The imaginative character of Gernaert’s design briefly captured the attention of a broad American audience. On May 27, 1906, one month after he had filed his patent application, New York World published an article by its Brussels correspondent that described Gernaert’s new “rainbow-form for buildings.” The article also made a specific reference to a supposed attribute of the design not mentioned in his patent. Gernaert now claimed that because his building touched the ground on only two distinct “resting points,” it had an elasticity that was a “safeguard against damage by earthquakes.”

This topic was of great interest to the American public. The devastating San Francisco earthquake had occurred approximately one month earlier on April 18, 1906. New York World’s article was picked up by the Associated Press and appeared in newspapers across the U.S., many of which included the elevation drawing found in Gernaert’s patent (Figure 10). Several of the articles reported, “A combination of elevator and trolley car will carry tenants to the various floors.” The interpretation of Gernaert’s elevator design as a trolley car revealed the unique, and, perhaps, almost ride-like quality associated with his curving elevator.

Gernaert and Condon both understood the potential offered by elevators that deviated from standard vertical systems.

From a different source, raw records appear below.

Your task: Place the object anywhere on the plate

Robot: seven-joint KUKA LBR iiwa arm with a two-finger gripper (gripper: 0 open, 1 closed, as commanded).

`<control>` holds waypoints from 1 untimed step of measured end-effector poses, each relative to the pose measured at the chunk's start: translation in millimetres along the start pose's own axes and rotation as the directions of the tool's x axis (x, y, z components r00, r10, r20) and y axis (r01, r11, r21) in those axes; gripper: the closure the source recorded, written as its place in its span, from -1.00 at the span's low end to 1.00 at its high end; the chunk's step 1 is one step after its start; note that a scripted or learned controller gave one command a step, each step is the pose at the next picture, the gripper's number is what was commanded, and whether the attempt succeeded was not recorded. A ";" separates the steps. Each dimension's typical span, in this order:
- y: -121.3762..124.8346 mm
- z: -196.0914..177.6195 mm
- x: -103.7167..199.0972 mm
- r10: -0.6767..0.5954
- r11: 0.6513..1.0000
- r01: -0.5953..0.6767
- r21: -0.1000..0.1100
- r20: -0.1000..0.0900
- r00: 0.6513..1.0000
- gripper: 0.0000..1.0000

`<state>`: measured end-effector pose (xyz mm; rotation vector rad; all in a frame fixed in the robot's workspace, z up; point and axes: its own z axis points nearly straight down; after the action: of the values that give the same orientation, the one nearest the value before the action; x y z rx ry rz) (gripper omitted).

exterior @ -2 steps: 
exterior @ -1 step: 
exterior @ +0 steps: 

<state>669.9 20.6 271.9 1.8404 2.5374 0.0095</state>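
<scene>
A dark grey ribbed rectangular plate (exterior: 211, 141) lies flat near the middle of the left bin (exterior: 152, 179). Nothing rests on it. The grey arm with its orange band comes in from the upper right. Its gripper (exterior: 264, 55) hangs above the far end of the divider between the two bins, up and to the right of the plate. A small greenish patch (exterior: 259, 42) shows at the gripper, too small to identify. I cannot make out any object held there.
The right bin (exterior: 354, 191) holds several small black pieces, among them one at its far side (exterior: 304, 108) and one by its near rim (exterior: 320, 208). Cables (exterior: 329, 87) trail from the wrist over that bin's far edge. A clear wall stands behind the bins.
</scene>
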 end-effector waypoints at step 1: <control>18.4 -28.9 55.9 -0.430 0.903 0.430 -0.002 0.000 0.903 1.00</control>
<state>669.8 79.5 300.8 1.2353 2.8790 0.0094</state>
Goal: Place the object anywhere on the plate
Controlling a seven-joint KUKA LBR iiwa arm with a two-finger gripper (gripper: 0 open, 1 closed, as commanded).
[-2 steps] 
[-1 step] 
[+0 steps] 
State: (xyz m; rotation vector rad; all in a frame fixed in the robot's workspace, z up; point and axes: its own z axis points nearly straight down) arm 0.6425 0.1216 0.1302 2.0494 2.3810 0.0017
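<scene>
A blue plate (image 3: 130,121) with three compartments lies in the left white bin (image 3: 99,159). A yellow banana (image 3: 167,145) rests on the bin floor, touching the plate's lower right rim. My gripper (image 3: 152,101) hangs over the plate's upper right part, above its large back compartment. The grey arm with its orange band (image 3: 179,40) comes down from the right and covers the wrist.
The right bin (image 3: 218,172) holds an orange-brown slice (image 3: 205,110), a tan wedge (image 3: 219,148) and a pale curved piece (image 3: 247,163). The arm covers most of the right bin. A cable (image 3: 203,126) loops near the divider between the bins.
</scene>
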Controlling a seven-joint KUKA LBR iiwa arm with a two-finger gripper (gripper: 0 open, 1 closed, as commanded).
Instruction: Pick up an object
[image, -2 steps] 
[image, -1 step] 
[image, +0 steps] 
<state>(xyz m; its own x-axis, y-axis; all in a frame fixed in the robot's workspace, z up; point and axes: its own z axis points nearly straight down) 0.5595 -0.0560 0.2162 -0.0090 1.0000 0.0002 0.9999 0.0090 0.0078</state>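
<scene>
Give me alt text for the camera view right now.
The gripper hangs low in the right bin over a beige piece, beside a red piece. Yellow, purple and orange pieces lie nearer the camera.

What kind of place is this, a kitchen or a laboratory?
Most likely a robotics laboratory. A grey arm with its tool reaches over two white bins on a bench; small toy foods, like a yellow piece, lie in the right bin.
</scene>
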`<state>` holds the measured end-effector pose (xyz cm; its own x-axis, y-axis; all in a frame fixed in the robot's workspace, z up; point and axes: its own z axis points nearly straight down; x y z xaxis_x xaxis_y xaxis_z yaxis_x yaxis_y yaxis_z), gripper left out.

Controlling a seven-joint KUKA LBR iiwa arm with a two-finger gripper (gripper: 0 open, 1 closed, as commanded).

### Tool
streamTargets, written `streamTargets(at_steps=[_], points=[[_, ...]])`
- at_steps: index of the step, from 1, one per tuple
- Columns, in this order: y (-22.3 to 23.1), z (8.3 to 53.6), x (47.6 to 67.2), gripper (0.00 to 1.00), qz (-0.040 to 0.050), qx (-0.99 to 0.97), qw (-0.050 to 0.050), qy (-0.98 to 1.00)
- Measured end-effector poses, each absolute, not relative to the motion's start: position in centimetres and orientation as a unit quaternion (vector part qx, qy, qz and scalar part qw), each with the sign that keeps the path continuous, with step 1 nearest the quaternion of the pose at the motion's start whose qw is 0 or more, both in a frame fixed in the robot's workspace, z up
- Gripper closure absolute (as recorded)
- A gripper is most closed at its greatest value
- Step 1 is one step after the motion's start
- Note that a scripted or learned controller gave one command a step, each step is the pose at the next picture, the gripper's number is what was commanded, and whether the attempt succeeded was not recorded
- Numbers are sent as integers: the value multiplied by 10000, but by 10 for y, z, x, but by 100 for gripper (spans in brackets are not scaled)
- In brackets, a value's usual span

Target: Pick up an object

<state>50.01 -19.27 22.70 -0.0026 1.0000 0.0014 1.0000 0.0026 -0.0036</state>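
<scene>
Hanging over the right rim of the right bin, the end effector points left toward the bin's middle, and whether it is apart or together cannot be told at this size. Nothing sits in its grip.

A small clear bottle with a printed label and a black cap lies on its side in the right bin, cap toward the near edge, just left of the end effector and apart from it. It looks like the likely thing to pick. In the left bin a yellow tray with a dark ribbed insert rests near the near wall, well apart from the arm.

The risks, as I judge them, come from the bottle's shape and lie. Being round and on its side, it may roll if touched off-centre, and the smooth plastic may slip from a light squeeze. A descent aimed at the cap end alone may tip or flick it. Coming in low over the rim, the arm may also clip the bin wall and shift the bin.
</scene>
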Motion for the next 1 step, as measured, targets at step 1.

Although Gernaert’s schematic design avoided answering questions about its construction and operation, its simplicity matched the dynamic form of his rainbow skyscraper: the building employed a vast curving shape that dictated the path of the elevator’s movement. Condon’s imaginative combination of the paternoster’s continuous movement and the escalator’s travel path produced a design that almost achieved the goal of moving both vertically and horizontally. Thus, both inventors may have seen (or at least imagined they had seen) their particular Holy Grail. And, of course, as often happens with this type of quest, they failed to achieve their ultimate goal.